Dubai will issue arrest warrants soon for 11 Europeans suspected in the killing of senior Hamas official Mahmoud Al-Mabhouh, but its police chief said Monday that he was still not ruling out Israeli involvement.
"We do not rule out Mossad, but when we arrest those suspects we will know who masterminded it. [We have not] issued arrest warrants yet, but will do soon," police chief Dahi Khalfan Tamim told reporters.
Dubai Police Chief Lt. Gen. Dhahi Khalfan Tamim told reporters that the alleged assassination team comprised six British passport holders, three Irish and one each from France and Germany.
A leading suspect, who carried a French passport, had left Dubai for Munich via Qatar after the killing, Tamim added.
"We do not rule out (the Israeli intelligence agency) Mossad, but when we arrest those suspects we will know who masterminded it. [We have not] issued arrest warrants yet, but will do soon," he said.
"Israel carries out a lot of assassinations in many countries, even in countries that it is allied to," Tamim said, adding that Mabhouh may have been killed by electrocution.

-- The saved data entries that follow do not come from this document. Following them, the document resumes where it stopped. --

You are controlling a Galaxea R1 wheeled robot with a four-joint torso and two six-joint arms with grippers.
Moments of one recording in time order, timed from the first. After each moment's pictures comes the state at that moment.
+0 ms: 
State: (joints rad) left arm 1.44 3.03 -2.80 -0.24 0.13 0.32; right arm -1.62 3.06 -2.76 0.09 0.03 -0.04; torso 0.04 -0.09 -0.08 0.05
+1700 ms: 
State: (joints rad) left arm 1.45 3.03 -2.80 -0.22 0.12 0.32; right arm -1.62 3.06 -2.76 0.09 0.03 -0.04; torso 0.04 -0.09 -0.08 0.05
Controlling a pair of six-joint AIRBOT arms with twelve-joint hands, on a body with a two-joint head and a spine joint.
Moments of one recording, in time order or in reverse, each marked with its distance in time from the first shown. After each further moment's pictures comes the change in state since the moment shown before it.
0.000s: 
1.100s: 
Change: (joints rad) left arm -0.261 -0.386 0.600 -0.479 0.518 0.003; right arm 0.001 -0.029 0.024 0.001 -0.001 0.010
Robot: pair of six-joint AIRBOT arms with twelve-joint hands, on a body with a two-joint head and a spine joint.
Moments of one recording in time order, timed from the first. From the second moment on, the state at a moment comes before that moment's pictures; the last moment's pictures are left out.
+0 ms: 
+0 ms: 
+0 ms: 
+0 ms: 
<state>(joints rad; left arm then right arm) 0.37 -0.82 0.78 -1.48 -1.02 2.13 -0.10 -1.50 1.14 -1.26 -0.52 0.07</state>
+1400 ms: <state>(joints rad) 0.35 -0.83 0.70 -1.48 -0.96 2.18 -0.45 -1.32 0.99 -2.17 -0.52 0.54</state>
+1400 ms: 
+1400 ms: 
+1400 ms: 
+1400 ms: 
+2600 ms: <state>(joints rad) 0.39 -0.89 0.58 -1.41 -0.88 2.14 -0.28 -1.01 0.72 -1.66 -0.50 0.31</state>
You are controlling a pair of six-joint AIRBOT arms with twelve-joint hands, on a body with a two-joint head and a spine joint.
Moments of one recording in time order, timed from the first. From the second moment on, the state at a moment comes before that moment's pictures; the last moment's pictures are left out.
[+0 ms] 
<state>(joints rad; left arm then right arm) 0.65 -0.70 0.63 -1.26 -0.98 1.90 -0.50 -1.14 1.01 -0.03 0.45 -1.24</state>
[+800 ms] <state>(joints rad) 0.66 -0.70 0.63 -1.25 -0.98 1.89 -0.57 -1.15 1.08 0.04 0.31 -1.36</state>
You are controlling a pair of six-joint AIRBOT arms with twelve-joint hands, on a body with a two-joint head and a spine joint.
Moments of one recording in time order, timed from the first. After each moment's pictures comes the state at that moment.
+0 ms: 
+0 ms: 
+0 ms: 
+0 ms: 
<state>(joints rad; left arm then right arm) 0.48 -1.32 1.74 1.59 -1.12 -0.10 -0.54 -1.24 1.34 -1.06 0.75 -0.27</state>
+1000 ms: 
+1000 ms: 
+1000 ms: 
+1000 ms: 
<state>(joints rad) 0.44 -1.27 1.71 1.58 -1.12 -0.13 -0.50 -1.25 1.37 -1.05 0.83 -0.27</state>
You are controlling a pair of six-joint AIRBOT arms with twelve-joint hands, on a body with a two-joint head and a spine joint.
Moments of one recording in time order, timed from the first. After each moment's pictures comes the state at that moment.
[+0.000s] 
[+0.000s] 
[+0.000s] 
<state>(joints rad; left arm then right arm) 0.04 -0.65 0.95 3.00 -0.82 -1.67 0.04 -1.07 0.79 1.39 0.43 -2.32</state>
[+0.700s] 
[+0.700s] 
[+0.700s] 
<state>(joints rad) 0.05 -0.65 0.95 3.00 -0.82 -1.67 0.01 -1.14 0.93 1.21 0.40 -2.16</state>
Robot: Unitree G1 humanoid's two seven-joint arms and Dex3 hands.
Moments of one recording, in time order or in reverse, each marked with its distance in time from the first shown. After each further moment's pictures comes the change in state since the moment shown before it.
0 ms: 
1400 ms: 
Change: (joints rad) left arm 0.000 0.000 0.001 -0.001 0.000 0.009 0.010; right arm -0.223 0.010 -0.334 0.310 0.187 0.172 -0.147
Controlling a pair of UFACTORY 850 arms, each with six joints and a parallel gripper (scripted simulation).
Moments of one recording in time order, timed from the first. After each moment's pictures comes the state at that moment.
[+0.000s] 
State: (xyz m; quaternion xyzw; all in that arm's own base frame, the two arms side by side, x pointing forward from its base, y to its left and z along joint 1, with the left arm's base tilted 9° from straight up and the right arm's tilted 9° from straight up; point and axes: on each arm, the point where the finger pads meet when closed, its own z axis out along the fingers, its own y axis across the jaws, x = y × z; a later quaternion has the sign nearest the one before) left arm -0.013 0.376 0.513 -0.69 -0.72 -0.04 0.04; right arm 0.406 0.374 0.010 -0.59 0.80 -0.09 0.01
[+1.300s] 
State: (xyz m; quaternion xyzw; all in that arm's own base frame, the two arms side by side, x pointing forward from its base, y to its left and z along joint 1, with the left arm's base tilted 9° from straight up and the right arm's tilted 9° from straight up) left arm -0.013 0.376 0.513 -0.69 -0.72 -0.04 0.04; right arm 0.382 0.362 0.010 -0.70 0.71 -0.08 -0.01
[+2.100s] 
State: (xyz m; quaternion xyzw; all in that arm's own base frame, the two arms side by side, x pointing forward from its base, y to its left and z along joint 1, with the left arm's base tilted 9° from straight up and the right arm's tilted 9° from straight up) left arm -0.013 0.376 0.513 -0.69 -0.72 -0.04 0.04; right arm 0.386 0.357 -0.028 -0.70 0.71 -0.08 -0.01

Tamim said two Palestinians suspected of providing logistical support in Mabhouh's killing were being held by police. Al Arabiya television said the pair had been handed over by Jordan.
Tamim said the 11 still wanted had rented a hotel room opposite Mabhouh's around the time of his death. All are believed to have left Dubai.
The mercenaries were apparently dressed in tennis gear and visited several hotels on the day of the assasination in order to remain inconspicuous.
Tamim also said forensic tests indicate al-Mabhouh died of suffocation, but lab analyses are still under way.
Violent crime is rare in Dubai, part of the UAE and a regional trading and tourism hub.
Like most Arab countries, the UAE has no diplomatic ties with Israel and Israelis are routinely denied entry.
It refused a visa for Israeli tennis player Shahar Peer to take part in a e2 million tournament in Dubai last year, although she was able to enter for this year's championship.
Last week the a Paris-based journal dedicated to tracking intelligence activity worldwide, Intelligence Online, reported that ten agents, including three women, participated in the assassination in January.
The journal published what it termed "new details" about the operation, which has been widely attributed to Israel's Mossad intelligence service. It said that one of the female agents dressed herself in the uniform of a reception clerk at Al Bustan Rotana, the hotel where Mabhouh was staying, and then knocked on his door.
When he opened it her fellow operatives rushed him and stunned him with an electric device, the journal said, then they injected poison into his veins, in order to disguise the cause of death.
Previous reports spoke of seven agents, all carrying Irish passports.
The journal added that Dubai's secret service had requested assistance in the investigation from its counterparts in Egypt and Jordan and from Interpol. Yet it seems unlikely that Egypt or Jordan could provide much help as both are hostile to Hamas. Indeed, both country's secret services are engaged in their own war against Hamas operatives.
The journal said that Dubai's government had ordered that Hamas itself be kept out of the probe, but Hamas is conducting its own investigation headed by the organization's number two, Moussa Abu Marzook, with help from Iran and Syria.
Top Hamas figures have denied that al-Mabhouh was en route to Iran, a major Hamas backer.